What you need to do - Write every line below out again exactly, images omitted.

Source material section start

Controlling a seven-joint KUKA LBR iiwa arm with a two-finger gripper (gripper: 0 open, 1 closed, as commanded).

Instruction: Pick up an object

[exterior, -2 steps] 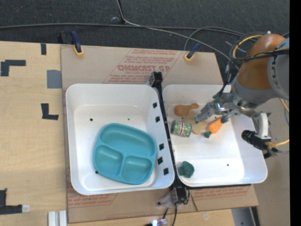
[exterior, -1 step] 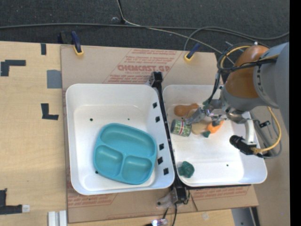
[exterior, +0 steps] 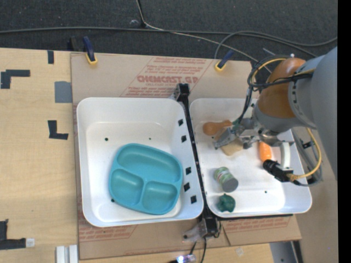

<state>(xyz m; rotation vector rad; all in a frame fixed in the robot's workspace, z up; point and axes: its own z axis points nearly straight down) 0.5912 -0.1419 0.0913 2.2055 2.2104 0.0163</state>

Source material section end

Result below -
Controlling a seven-joint KUKA LBR iiwa arm with a two-finger gripper (gripper: 0 open, 1 closed, as commanded).

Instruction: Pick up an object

[exterior, -2 steps] 
[exterior, -1 step] 
[exterior, +0 steps] 

<state>(xyz m; rotation vector rad; all in a frame fixed in the robot's workspace, z up; point and axes: its own z axis points nearly straight down) 0.5912 -0.1419 0.0913 2.2055 2.2104 0.0163</state>

No more output is needed.